Your chest was lagging when it was heavier on the 3reps onwards imo. Just focus on keepng your chest UPRIGHT all the time. The hardest part if when your coming off the bottom to keep your chest up, the moment you don't focus on it, your chest drops a bit and your chips come up faster in a more 'good morning' fashion, it's not bad like a lot of squats I've seen but you can improve on that.

I like to think of sitting down between your ankles (Oly ATG) instead of back personally, weight is planted on the heels throughout.



If you want legit advice for how to improve your squat ala Rippetoe's method post the video on his forum http://strengthmill.net/forum/forumdisplay.php?f=36 I wouldn't trust my squat form to a bunch of bozos on the internet. That being said I will throw in my own bozo advice. The point of the squat as outlined in Starting Strength is to build both the posterior chain and quads at the same time.

By doing box squats you are taking your quads contribute out of the squat. The main problem I saw with your squat was allowing your knees to collapse inward when you were driving up. This can be fixed simply by conscious effort. When squatting low-bar you don't want a vertical torso you just want to keep your chest up, which is accomplished by really keeping your elbows jammed back and up. But really just ask Rippetoe


Alright, thanks. If I can't keep my knees fully out at a certain weight, would you advise to lower my heavier sets to weights that I can?

I definitely will ask Rip what I can do to improve eventually, but I wanted to fix any basic errors before posting there. The SS wiki makes it clear he doesn't have any interest in fixing the same common errors over and over.


Hmm, okay. Thanks. I guess I will need to keep focusing on this aspect.


Hey man, i would get some front angles too to better see your knees drifting, and to see arm positioning and bar positioning on your back.

I switched up to a narrow grip to really get my back tight. its helping out quite a bit.

Rip also mentions to think of a point in your lower back to drive up with, in theory this should not make your ass rise up too much, and this imaginary point should help you keep your ass down.

But yes, the other posts about chest drive, etc, are good tips also =)

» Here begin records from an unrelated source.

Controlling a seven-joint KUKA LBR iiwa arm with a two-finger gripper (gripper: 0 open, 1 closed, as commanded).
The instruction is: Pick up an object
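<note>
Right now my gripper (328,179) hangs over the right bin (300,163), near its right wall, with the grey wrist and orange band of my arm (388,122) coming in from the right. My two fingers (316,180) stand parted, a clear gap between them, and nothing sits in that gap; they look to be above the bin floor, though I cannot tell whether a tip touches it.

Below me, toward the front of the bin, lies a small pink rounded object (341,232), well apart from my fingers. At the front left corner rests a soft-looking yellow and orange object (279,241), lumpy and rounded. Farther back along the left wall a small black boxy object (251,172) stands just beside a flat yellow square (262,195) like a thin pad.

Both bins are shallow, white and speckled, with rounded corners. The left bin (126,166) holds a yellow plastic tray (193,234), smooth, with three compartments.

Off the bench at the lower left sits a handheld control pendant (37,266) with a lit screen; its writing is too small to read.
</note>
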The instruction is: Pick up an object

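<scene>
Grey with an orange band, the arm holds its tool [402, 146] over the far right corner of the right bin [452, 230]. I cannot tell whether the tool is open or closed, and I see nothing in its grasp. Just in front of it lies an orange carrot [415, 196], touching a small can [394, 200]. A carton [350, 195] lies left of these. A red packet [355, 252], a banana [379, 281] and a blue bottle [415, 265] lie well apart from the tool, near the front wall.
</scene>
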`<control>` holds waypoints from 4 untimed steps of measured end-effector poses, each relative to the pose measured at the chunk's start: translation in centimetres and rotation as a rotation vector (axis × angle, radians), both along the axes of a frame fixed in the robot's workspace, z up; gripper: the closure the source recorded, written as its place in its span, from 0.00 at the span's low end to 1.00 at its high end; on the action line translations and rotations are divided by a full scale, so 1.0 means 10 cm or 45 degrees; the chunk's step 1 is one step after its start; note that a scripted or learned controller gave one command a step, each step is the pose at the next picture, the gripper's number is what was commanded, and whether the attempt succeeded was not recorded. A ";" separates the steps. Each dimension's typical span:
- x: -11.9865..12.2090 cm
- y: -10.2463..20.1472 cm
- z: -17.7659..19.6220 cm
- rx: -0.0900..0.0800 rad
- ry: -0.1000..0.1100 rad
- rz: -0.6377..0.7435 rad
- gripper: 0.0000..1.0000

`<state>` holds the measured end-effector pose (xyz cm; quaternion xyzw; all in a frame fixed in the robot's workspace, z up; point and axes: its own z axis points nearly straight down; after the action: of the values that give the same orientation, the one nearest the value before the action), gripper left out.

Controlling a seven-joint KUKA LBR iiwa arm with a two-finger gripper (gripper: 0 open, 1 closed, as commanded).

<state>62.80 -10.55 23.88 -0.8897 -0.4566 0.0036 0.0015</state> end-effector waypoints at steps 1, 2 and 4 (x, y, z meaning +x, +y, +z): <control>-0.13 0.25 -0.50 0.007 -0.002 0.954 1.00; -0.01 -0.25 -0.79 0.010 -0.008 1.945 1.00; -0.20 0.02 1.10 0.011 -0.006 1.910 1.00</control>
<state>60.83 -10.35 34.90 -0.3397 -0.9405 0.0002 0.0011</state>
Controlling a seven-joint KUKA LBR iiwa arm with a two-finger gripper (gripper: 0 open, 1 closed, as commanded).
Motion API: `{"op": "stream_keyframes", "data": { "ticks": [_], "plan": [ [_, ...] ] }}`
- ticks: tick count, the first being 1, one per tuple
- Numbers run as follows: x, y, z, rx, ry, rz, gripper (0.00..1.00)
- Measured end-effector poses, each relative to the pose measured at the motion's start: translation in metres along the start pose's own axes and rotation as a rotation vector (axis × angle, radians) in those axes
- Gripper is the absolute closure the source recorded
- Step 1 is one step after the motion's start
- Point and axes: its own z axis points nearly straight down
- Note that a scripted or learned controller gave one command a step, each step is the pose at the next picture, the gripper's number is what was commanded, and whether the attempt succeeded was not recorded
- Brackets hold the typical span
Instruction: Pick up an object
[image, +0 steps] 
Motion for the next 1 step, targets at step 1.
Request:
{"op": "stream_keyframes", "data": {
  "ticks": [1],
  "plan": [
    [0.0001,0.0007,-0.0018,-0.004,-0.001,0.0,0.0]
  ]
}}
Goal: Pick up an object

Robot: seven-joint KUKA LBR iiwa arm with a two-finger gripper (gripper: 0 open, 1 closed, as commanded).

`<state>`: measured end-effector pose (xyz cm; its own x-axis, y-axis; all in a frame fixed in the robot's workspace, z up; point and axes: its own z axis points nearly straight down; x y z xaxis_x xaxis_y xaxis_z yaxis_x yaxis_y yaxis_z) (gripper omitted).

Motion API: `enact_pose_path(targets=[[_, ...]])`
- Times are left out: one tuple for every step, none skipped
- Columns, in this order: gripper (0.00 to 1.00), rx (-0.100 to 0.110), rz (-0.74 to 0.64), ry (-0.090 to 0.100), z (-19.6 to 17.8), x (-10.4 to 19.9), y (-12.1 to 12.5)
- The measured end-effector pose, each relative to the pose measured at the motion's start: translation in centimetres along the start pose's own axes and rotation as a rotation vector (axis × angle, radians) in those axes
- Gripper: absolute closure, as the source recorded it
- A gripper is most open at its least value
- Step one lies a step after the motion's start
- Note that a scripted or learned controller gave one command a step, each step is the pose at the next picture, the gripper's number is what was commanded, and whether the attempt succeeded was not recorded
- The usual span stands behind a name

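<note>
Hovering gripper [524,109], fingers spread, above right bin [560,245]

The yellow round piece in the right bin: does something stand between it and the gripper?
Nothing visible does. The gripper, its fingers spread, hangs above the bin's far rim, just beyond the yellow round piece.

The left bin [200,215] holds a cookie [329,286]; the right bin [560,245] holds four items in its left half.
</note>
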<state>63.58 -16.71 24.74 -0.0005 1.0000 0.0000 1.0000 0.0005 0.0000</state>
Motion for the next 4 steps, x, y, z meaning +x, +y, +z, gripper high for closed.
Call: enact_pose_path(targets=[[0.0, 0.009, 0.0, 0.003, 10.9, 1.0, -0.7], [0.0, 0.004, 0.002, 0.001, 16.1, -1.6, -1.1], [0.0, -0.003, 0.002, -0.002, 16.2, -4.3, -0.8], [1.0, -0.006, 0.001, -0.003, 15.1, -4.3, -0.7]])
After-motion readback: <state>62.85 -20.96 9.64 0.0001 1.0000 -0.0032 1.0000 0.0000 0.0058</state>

I posted a second video and there is a front angle at the very end if that helps.


oh ok, i see.

yeah thats some intense knee tracking.

Remember too take BIG air in your belly, then tighten up.

A belt is a useful tool as well, as you can form a great support for your back.

I would possibly slow it down a bit, spread the floor, force your knees out, and sit back into it a little more.

But thats just the PLer in my speaking. =)

How long have you been squatting?


Also, there should be no "relaxing" at the bottom of your squat, you stay as tight as you can the whole way through... build that tension!


I've been low bar squatting for about two weeks. Total time under the bar is a few months.

Right now my list of things to really focus on looks like this:
1) Knees
Consciously think about spreading the floor and pushing my knees out throughout the entire motion instead of once I start out of the hole

2) Overall Tightness
I think there is too much relaxation overall. It isn't just one thing, I am, in general, just not tight enough. There is relaxation of my hammies to hit depth, which is why there is a very small forward knee slide if you look closely. On some of the reps, my hips clearly rise faster than everything else. There is also some relaxation in the low back from what I can see. With all of those tightness problems, I think it is just a general issue to address rather than specific things.

3) Flexibility
I need to increase my flexibility so I can hit depth without having to think about it. I think this will prevent me from letting things go a little loose at the bottom because I won't be worried about those last few inches of depth.